Speakers suggested alternatives including increased PTO contributions, help from the Lake Travis Education Foundation and modest per-student fees. Jordan Stewart, who compiles classroom memory books, said field trips are “an equal opportunity for everyone” in the district and recalled that most students name trips as their favorite memory. Zelda and Samantha Kernan, students at BK Elementary, also spoke, telling trustees that field trips teach social etiquette and give physical, outside-the-classroom learning that “computers” cannot replace.
Board policy and state law limit discussion of agenda items raised during public comment; the district reminded attendees that specific grievances should follow the grievance processes in board policies DGBA, FNG and GF and that the Texas Open Meetings Act prevents board deliberation on items not posted on the agenda. The board did not take immediate action during the meeting on the field-trip cancellations.
The parents’ comments came at the start of the meeting during the public comment period, before several agenda items on finance, construction and committee organization.
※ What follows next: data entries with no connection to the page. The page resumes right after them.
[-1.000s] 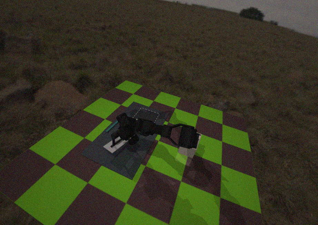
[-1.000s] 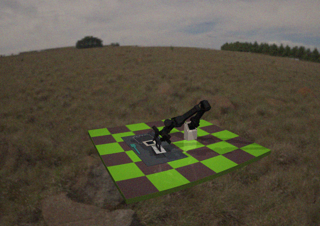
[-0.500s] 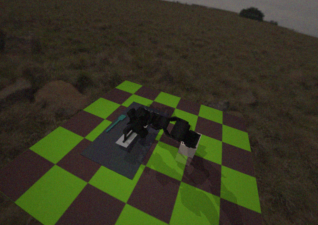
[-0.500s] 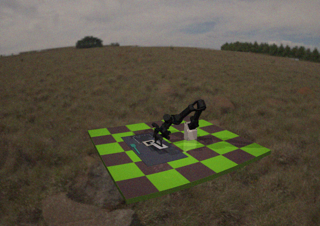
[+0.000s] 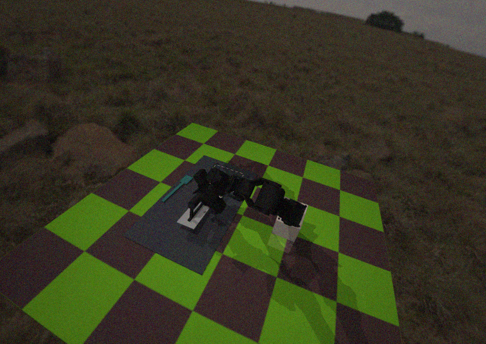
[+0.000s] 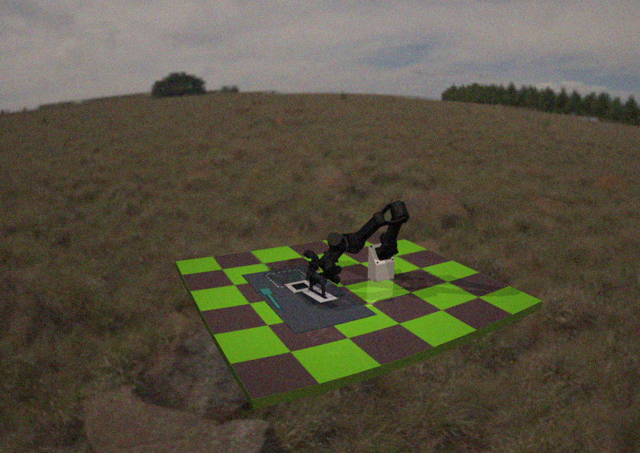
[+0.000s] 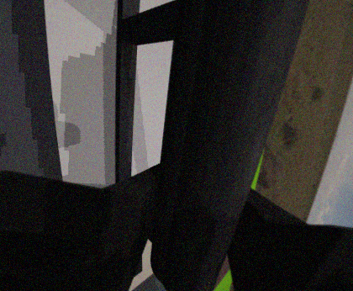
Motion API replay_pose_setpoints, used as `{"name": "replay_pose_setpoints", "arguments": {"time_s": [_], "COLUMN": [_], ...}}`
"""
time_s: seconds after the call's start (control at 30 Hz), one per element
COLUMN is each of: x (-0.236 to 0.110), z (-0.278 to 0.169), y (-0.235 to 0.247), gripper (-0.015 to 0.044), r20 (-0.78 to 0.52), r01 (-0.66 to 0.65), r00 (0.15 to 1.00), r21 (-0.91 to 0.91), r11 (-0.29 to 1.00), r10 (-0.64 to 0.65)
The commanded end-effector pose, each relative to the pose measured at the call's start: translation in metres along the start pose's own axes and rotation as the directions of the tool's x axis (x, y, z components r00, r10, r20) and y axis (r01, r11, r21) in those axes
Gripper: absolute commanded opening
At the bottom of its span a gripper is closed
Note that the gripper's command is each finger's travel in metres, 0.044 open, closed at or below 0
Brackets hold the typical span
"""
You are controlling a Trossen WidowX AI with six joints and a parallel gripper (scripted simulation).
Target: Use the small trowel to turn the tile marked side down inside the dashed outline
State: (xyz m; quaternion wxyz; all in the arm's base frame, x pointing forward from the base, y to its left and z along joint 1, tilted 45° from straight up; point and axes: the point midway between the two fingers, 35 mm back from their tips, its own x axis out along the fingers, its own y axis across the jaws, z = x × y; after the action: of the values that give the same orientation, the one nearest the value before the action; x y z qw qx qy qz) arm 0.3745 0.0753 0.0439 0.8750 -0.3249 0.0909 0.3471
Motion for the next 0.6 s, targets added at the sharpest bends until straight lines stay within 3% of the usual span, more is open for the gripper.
{"name": "replay_pose_setpoints", "arguments": {"time_s": [0.0,0.57], "x": [0.003,0.014], "z": [-0.001,-0.006], "y": [0.002,0.016], "gripper": [0.0,0.0], "r20": [-0.004,-0.003], "r01": [0.012,0.012], "r00": [1.0,1.0], "r21": [0.003,0.004], "r11": [1.0,1.0], "r10": [-0.012,-0.012]}}
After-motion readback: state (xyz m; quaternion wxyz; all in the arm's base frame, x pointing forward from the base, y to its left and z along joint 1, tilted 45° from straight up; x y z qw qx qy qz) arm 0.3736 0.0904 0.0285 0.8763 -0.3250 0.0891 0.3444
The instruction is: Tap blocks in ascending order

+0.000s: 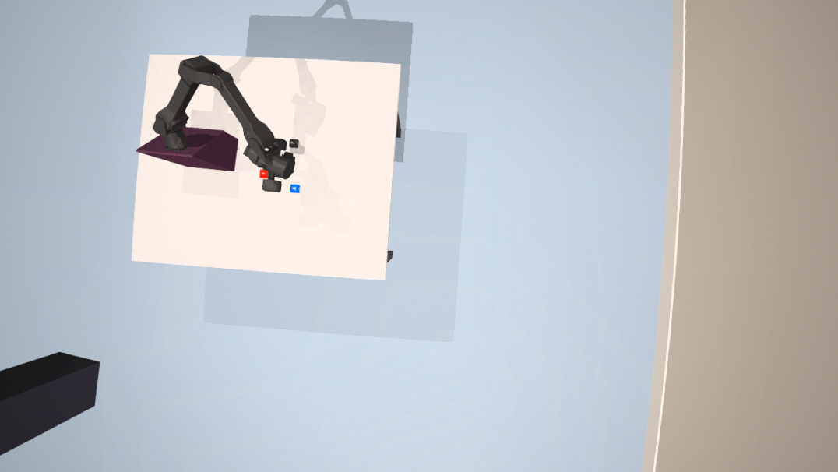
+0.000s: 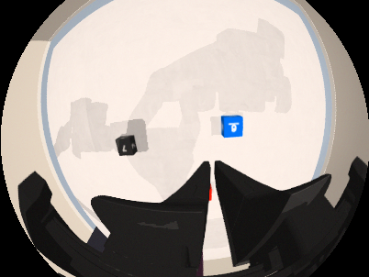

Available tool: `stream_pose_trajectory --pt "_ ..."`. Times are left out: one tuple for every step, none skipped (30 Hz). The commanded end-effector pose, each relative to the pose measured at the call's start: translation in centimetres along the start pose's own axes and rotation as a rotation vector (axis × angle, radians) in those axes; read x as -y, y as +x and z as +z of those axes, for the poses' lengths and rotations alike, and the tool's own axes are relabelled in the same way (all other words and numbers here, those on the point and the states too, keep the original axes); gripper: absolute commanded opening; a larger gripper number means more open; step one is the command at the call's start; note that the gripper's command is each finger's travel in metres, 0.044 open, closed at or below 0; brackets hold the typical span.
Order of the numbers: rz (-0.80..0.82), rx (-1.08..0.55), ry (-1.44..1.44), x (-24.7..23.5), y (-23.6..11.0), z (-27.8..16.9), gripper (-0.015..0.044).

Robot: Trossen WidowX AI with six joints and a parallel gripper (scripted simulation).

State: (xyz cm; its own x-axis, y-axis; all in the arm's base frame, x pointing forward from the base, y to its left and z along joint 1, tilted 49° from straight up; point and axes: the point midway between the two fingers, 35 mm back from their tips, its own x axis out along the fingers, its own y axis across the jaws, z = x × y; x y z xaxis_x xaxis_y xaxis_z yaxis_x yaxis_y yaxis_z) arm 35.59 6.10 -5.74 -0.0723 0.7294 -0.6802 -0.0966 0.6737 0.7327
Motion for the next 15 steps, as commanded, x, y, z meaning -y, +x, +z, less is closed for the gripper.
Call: stream_pose_trajectory --pt "-0.003 0.015 -0.012 -5.3 -0.5 0.0 0.002" --pt "0.002 0.015 -0.016 -7.0 -0.5 -0.2 0.002" --pt "0.01 0.014 -0.02 -8.7 -0.4 -0.6 0.002" --pt "0.018 0.013 -0.024 -10.3 -0.4 -1.0 0.002" --pt "0.025 0.011 -0.028 -11.5 -0.3 -1.4 0.002" --pt "0.03 0.01 -0.03 -12.3 -0.3 -1.6 0.002" --pt "0.031 0.01 -0.031 -12.5 -0.3 -1.7 0.002" --pt "0.031 0.01 -0.031 -12.5 -0.3 -1.7 0.002" --pt "0.031 0.01 -0.031 -12.5 -0.3 -1.7 0.002" --pt "0.031 0.01 -0.031 -12.5 -0.3 -1.7 0.002" --pt "0.031 0.01 -0.031 -12.5 -0.3 -1.7 0.002" --pt "0.031 0.01 -0.031 -12.5 -0.1 -1.7 0.002" --pt "0.029 0.009 -0.031 -12.5 0.7 -1.6 0.002" --pt "0.028 0.009 -0.031 -12.5 2.1 -1.5 0.002" --pt "0.028 0.009 -0.031 -12.5 3.8 -1.4 0.002"
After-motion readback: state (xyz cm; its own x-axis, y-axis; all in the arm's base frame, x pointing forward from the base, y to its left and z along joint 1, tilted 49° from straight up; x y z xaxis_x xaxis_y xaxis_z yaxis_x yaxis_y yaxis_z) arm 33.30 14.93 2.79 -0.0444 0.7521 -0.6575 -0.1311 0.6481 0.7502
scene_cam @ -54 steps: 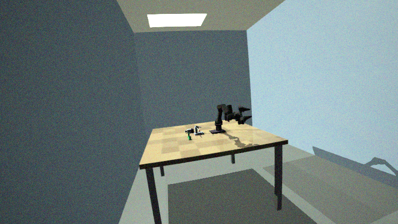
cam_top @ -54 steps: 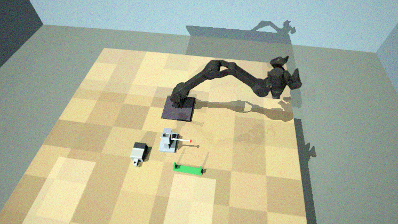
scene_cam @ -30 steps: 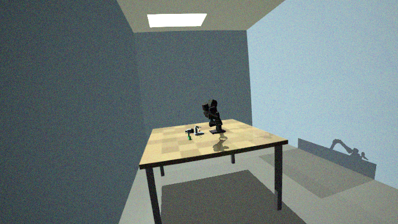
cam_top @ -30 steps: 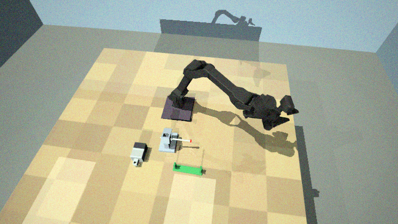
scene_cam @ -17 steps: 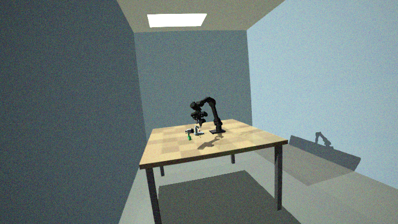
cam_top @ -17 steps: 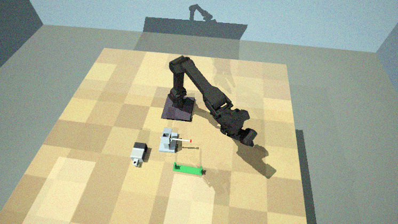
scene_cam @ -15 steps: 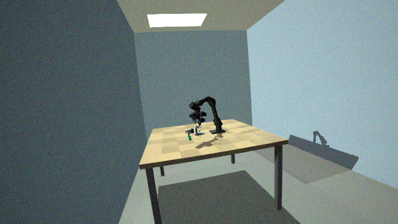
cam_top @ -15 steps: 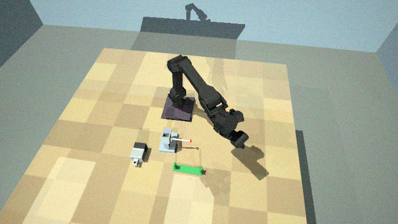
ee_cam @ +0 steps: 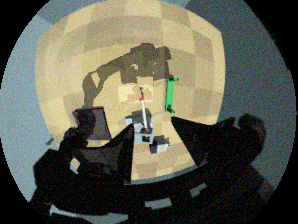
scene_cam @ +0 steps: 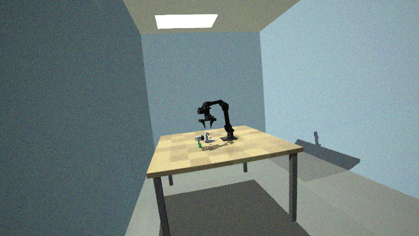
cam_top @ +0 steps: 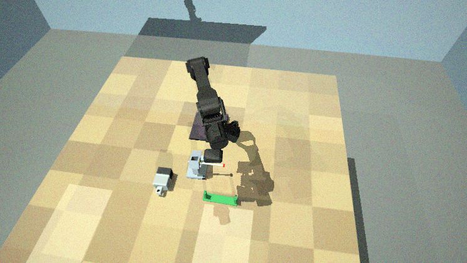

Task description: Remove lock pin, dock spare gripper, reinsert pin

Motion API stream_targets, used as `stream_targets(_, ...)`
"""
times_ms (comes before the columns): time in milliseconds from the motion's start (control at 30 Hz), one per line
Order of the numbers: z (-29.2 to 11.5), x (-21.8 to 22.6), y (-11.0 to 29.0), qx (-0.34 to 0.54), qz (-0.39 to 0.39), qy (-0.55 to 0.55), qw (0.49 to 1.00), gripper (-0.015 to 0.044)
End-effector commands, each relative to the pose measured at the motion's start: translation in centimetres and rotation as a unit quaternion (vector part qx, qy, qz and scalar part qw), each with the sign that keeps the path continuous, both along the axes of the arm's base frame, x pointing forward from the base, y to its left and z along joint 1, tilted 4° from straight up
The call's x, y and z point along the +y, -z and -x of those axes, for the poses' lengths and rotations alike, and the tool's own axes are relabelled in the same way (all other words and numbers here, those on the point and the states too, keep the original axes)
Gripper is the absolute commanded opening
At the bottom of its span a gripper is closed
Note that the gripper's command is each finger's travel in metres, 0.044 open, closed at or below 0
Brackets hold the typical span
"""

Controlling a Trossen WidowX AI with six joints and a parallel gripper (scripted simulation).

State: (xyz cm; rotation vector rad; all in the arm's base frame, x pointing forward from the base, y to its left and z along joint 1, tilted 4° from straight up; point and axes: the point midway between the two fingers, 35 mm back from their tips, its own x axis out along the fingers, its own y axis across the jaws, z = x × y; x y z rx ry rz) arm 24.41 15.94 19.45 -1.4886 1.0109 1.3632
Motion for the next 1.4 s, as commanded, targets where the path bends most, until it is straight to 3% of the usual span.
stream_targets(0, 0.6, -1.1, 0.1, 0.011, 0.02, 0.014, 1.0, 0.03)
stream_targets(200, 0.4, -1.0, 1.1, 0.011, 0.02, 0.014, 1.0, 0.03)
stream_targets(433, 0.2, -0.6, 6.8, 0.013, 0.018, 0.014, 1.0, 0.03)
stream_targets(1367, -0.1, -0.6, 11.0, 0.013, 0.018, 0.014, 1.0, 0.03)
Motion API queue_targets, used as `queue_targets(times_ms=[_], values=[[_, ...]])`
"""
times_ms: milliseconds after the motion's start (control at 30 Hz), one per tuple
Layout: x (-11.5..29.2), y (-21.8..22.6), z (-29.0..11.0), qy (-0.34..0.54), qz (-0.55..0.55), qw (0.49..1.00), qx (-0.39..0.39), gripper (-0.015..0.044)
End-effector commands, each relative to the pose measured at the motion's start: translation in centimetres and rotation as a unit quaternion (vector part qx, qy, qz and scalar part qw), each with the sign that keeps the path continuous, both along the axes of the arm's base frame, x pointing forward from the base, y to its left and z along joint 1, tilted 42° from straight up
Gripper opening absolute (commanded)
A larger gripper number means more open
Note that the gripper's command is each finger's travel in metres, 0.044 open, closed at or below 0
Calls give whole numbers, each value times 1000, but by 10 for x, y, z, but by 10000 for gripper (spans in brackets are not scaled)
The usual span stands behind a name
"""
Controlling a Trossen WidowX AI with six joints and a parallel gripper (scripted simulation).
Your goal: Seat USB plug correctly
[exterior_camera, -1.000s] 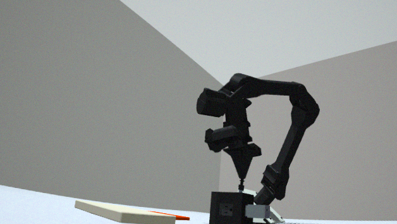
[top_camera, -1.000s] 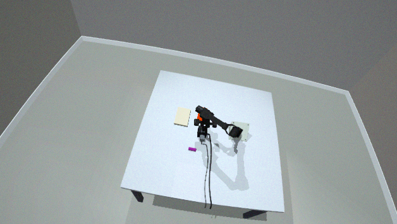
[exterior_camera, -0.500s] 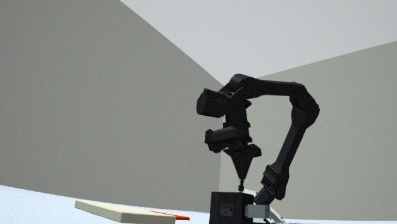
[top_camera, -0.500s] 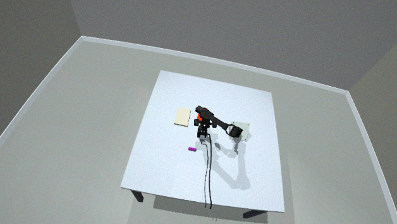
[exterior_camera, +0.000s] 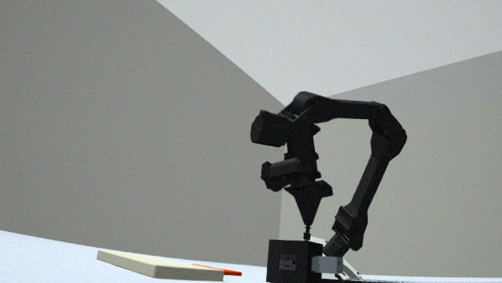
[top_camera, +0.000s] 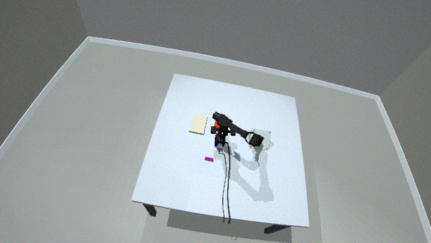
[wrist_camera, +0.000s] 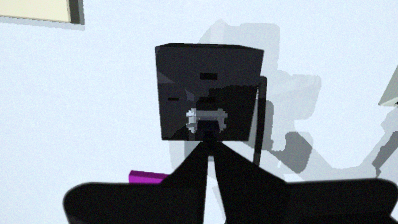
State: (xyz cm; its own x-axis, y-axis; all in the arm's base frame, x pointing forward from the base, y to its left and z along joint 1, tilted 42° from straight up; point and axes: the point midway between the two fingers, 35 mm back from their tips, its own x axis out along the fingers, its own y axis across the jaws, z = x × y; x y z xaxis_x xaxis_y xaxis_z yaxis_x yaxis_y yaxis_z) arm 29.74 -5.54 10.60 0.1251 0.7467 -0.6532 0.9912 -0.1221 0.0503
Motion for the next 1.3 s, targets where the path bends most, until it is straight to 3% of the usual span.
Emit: queue_targets(times_ms=[0, 1267], values=[[1, 1, 0, 1, -2, 1000, 2, 0], [1, 4, -4, 1, -2, 1000, 2, 0]])
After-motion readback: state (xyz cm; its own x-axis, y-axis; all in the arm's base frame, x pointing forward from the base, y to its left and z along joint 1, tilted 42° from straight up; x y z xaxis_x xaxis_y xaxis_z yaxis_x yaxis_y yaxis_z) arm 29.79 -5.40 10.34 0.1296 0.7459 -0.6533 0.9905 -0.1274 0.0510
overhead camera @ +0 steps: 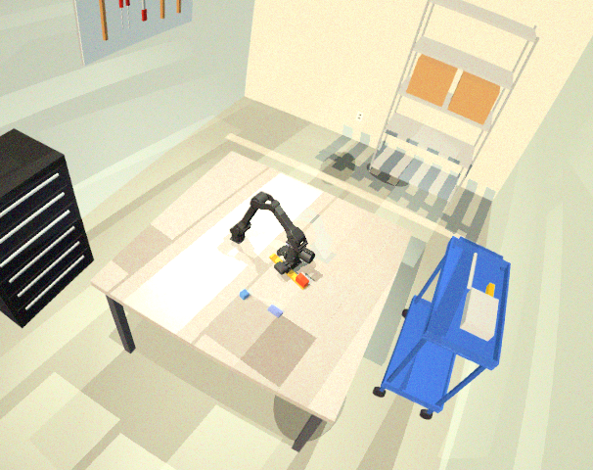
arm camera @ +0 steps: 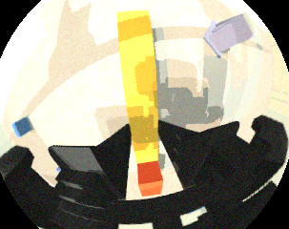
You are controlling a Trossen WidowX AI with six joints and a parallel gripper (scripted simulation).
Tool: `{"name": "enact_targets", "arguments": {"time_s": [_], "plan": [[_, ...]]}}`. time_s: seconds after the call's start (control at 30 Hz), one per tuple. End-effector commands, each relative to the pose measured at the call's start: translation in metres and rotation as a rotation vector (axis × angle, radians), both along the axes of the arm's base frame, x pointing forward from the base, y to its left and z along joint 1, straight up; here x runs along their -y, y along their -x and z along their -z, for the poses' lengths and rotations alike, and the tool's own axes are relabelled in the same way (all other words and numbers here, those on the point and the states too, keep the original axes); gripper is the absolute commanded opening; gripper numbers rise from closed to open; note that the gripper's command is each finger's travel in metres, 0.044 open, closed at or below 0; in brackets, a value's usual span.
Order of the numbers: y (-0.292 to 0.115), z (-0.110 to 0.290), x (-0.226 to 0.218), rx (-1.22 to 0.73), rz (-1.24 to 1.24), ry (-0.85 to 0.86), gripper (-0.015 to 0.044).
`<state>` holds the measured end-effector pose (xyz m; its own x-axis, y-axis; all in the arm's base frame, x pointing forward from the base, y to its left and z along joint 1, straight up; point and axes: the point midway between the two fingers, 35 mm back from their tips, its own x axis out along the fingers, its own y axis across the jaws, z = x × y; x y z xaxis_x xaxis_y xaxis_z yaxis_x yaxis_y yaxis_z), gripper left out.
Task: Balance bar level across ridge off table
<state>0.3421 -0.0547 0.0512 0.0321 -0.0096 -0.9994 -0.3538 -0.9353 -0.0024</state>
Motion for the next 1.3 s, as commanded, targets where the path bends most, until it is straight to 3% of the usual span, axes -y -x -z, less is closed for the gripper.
{"name": "enact_targets", "arguments": {"time_s": [0.0, 0.2, 1.27], "plan": [[0.0, 0.0, 0.0, 0.0, 0.0, 0.001, 0.0117], [-0.001, -0.009, 0.0, 0.0, 0.0, 0.0, 0.0], [0.0, -0.092, 0.0, -0.004, -0.005, -0.004, 0.0]]}}
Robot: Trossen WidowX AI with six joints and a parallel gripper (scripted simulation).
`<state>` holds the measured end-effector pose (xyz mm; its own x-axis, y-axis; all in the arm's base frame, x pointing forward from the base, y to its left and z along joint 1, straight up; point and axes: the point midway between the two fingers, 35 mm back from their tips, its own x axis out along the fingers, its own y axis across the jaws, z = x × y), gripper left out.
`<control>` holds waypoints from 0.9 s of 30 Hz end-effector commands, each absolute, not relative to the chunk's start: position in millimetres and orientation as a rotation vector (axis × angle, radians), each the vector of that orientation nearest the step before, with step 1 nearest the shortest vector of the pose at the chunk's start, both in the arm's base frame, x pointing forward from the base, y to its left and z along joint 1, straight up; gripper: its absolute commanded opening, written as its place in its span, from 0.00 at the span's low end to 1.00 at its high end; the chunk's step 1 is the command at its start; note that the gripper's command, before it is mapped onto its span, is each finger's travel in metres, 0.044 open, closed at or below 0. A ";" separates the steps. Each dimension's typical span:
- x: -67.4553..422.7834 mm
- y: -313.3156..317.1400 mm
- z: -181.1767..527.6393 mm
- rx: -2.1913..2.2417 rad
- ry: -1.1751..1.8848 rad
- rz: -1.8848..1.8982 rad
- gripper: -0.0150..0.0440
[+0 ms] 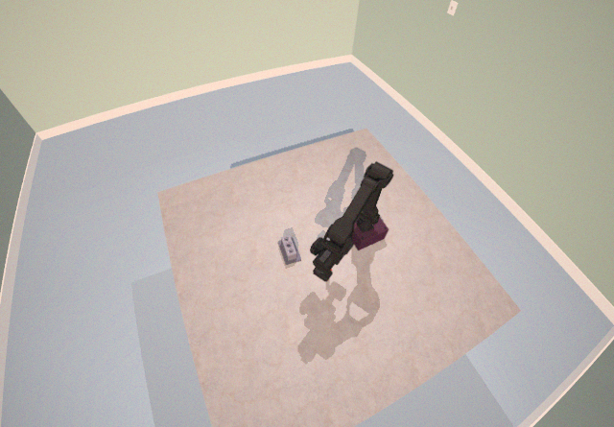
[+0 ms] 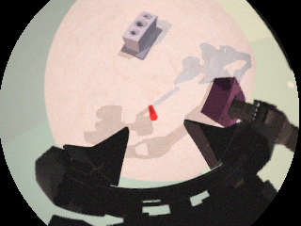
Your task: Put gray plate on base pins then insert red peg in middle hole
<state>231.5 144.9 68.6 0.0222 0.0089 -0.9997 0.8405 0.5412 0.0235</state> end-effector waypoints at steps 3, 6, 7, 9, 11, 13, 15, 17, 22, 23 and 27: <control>234.4 144.8 53.5 0.793 1.412 -0.759 1.00; 234.5 144.8 52.5 0.793 1.412 -0.759 1.00; 234.7 144.9 51.2 0.793 1.412 -0.759 1.00; 235.0 145.1 47.9 0.793 1.412 -0.759 1.00; 235.2 145.2 44.7 0.793 1.412 -0.759 1.00; 235.4 145.3 41.4 0.793 1.412 -0.759 1.00; 235.6 145.4 38.2 0.793 1.412 -0.759 1.00; 235.8 145.5 34.8 0.793 1.412 -0.759 1.00; 236.0 145.6 26.5 0.793 1.412 -0.759 1.00; 236.0 145.6 24.9 0.793 1.412 -0.759 1.00; 236.0 145.5 18.3 0.793 1.412 -0.759 1.00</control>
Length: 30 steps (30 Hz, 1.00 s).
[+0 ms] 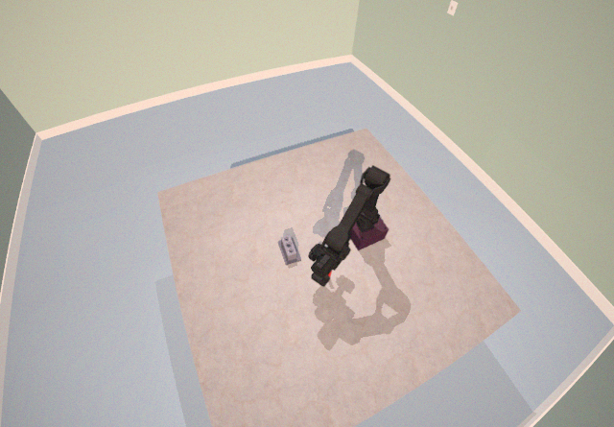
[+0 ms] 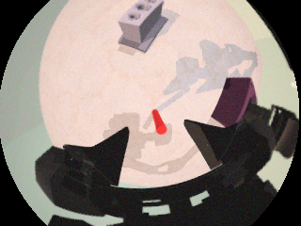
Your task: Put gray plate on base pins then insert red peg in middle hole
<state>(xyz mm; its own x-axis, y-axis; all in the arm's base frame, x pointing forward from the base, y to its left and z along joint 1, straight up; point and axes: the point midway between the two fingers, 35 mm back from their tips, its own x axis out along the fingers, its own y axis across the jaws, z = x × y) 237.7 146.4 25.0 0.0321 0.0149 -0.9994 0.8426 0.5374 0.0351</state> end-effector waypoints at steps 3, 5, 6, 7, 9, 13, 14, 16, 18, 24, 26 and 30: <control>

Speakers repeatedly asked for clearer, top-down communication and asked the board to consider bringing back traditional off-campus trips rather than in-school alternatives. They also acknowledged district financial constraints but said many PTOs and the Lake Travis Education Foundation indicated willingness to contribute toward trip costs.
The district did not state a timetable for revisiting the field-trip policy during the Sept. 17 meeting. Trustees and staff who took part in subsequent agenda items did acknowledge tight operating budgets and state funding dynamics that constrain discretionary spending.
If the board chooses to address the issue further, common next steps would include an agenda item on funding or policy, an administrative report clarifying legal or budget limits on parent contributions, or directing staff to evaluate alternatives for restoring trips while complying with district procurement and bond rules.